Create FTP traffic on top of a TCP connection between node 1 and node 6 (TCP Reno and
Vegas). The TCP connections maximum congestion window size is 40 packets, and the
packet size is 280 bytes. Make sure the minimum timeout period of the TCP is set to 0.2
second. The FTP starts at 0.0 second and ends at 15 seconds.

Add CBR traffic on top of a UDP connection between node 0 and node 6. The CBR service
generates and sends packets at the rate of 100 packets per second. The CBR source starts at
2.0 second and lasts for 7 seconds

Add VBR traffic with rate of 600kbps between node 3 and node 6, use On/Off exponential
traffic, set On period as 150ms, and Off period as 100ms. The size of each CBR and VBR
packet is 280 bytes. The VBR starts at 7.0 seconds and ends at 11 seconds.

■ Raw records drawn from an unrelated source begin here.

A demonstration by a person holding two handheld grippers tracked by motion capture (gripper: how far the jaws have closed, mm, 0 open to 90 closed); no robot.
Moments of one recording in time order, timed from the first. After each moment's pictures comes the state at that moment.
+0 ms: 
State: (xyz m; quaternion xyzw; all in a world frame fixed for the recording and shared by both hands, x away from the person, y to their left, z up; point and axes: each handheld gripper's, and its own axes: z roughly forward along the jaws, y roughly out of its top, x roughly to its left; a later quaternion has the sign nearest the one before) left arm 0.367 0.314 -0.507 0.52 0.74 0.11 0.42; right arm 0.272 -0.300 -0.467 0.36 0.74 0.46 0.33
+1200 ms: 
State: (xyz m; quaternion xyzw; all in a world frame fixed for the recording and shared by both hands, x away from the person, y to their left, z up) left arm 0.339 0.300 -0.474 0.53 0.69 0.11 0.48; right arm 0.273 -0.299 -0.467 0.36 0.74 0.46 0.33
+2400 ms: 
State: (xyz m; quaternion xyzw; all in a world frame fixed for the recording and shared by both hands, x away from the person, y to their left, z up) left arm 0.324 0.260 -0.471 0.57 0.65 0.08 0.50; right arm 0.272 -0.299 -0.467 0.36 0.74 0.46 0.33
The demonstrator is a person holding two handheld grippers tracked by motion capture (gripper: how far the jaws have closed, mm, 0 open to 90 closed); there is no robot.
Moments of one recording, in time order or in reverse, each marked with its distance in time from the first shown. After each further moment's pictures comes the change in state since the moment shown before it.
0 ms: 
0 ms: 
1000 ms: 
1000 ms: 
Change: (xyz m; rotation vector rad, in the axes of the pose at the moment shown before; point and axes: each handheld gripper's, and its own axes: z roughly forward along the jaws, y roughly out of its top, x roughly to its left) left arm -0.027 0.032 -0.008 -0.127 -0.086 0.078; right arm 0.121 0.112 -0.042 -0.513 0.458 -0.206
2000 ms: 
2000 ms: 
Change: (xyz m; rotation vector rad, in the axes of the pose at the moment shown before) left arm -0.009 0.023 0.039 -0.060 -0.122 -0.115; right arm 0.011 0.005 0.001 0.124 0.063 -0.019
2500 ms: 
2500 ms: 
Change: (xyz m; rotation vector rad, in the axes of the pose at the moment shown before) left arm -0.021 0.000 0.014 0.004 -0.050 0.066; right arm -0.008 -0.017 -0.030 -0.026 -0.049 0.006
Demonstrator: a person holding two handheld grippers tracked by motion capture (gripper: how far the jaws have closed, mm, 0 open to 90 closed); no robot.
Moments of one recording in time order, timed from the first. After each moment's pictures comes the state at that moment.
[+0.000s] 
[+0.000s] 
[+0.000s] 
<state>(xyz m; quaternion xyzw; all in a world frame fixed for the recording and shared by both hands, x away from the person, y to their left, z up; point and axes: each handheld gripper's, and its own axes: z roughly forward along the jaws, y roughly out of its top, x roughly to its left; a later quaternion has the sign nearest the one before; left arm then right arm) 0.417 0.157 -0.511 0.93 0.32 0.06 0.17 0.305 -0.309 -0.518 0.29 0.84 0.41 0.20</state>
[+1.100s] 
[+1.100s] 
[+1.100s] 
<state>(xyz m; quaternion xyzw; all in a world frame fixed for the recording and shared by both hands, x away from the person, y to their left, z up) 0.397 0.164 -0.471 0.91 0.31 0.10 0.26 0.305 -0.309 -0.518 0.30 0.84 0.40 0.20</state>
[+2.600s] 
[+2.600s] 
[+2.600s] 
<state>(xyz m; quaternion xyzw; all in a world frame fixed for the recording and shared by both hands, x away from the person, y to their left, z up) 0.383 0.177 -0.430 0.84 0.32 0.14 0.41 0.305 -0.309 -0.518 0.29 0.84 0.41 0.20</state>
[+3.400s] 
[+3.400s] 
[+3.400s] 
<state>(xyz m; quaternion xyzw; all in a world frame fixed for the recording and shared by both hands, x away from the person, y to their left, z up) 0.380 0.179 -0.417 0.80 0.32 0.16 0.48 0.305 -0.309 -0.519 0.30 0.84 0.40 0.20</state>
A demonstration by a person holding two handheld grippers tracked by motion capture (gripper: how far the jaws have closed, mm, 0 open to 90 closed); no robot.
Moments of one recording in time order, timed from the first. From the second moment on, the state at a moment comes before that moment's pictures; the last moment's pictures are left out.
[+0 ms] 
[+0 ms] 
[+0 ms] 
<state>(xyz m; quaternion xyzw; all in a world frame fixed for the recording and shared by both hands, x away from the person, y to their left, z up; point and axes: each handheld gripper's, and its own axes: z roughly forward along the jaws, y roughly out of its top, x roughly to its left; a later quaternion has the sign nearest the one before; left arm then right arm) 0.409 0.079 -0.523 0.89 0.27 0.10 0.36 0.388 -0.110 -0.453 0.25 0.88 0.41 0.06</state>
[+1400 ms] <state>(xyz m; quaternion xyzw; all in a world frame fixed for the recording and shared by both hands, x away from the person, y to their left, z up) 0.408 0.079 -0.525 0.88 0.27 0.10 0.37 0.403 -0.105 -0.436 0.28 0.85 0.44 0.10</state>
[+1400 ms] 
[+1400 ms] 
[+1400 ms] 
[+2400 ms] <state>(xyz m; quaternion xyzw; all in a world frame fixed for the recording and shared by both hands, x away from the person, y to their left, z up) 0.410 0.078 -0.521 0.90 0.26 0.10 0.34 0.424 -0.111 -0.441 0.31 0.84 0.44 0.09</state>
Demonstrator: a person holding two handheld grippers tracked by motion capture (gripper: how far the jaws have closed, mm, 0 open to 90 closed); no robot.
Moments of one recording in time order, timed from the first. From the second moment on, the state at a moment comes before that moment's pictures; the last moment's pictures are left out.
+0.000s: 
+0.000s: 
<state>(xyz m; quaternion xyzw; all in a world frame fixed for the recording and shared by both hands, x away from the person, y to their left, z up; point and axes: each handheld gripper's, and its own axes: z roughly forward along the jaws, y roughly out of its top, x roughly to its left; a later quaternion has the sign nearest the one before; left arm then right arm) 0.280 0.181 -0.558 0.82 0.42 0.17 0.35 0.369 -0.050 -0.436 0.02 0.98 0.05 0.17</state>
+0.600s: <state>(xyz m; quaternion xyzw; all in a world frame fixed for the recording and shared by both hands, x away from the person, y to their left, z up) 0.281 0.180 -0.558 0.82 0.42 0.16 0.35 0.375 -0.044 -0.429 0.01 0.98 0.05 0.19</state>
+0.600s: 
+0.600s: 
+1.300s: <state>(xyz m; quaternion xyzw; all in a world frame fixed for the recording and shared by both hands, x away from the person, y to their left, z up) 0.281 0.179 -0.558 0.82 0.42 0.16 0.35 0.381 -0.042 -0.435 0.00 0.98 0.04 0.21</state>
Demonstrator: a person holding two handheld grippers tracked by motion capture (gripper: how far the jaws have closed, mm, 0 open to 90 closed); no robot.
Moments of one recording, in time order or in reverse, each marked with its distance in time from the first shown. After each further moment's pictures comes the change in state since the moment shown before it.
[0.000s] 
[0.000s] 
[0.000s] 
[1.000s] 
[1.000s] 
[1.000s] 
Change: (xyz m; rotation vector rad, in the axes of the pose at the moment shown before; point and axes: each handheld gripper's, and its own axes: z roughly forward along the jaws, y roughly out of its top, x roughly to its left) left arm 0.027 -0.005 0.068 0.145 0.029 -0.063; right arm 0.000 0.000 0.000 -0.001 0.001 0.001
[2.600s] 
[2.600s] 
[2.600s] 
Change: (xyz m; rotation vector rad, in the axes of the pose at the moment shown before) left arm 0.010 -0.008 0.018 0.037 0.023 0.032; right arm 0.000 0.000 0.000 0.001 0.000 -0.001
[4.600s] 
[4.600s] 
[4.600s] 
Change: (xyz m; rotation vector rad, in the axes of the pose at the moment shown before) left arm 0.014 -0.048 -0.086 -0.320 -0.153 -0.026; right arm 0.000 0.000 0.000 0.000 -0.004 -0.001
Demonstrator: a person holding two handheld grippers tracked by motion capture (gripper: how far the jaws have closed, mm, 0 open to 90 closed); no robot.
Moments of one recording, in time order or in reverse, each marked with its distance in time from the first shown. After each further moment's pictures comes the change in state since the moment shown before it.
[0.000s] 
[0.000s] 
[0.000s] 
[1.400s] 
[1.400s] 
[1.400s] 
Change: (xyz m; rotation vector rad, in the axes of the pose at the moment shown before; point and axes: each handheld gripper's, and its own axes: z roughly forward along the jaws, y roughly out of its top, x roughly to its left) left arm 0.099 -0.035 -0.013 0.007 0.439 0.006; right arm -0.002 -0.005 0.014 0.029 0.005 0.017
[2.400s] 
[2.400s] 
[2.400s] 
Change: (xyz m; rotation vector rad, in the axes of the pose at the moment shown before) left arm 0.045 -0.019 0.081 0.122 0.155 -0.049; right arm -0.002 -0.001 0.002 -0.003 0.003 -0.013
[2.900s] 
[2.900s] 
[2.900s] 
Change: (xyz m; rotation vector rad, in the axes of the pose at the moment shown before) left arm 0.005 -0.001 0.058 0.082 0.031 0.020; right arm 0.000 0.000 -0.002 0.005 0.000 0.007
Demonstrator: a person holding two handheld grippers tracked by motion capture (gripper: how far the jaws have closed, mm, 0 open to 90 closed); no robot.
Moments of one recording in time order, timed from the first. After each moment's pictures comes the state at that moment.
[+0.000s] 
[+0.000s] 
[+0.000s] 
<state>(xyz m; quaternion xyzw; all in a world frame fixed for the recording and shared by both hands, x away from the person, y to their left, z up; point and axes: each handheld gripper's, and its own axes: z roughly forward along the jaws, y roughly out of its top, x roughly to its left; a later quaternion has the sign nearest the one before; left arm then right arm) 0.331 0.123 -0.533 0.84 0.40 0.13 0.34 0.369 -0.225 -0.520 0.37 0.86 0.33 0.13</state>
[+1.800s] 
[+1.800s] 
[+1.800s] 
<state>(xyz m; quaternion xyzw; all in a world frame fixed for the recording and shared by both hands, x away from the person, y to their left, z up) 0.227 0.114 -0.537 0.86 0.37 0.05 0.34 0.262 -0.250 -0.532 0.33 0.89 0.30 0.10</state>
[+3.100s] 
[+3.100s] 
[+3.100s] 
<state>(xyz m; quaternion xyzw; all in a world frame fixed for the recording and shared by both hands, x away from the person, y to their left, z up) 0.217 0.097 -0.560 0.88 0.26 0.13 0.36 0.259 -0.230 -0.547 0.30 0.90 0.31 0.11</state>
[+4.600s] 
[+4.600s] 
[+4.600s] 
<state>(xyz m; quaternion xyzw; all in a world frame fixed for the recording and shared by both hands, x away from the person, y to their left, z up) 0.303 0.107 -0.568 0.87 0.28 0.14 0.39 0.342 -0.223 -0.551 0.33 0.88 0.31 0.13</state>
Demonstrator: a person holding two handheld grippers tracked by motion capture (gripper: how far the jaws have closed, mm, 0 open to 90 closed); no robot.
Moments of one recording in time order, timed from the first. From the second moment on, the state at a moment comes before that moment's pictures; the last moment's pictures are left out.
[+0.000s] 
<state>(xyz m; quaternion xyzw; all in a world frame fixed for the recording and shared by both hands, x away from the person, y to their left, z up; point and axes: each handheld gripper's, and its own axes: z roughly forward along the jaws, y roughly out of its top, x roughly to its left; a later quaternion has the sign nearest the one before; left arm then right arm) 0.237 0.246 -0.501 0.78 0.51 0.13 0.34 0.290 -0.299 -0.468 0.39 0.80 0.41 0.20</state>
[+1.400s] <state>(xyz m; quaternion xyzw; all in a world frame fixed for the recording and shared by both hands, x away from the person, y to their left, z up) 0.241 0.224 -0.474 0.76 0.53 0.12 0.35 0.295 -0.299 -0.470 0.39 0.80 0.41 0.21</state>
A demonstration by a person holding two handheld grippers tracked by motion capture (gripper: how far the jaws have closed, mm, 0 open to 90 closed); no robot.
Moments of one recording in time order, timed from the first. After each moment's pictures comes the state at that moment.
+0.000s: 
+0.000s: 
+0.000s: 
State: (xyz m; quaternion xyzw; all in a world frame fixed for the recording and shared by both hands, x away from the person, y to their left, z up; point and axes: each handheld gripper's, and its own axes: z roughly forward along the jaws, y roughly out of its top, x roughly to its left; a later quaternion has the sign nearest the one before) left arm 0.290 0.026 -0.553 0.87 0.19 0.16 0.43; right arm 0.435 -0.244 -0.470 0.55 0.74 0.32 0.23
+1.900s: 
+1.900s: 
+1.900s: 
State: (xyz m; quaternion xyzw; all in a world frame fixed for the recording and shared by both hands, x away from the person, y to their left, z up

The congestion window size should be monitored and plotted over the time. The bandwidth
(here the bandwidth is defined to be the number bytes received over a given time interval,
say 0.5 seconds) of
CBR and VBR traffic should also monitored and plotted during the entire simulation time.
The average throughput of TCP, CBR, and VBR should also be obtained. For the
throughput calculation of TCP, the NS-2 trace file will need to be examined by using a
script or a programming language awk, and perl.

Figure 1:NS2 Simulation Topology

MODELLING
A. Simulation design considerations
Following basic network comprising client nodes, Routers and a bottle neck link with Drop-tail queue
management is used to get data on throughput of dropping packets vs. simulation time when two TCP/FTP
senders commonly share the bottleneck link. During the simulations, different queue sizes were used and
recorded the throughput of dropping packets.
B. Software tools and environment
Network simulator V2.35 in Linux environment
Binary NAM V1.15
Xgraph
Gnuplot
1st phase:

Assume that we already installed NS2. Go to Ns-2.35 by cd ns-2.35".

Now create a main file that runs the simulation and prints the results to "out.nam" file.

Second phase:

Name this file fri.tcl. In ns2 directory enter this command: "ns fri.tcl".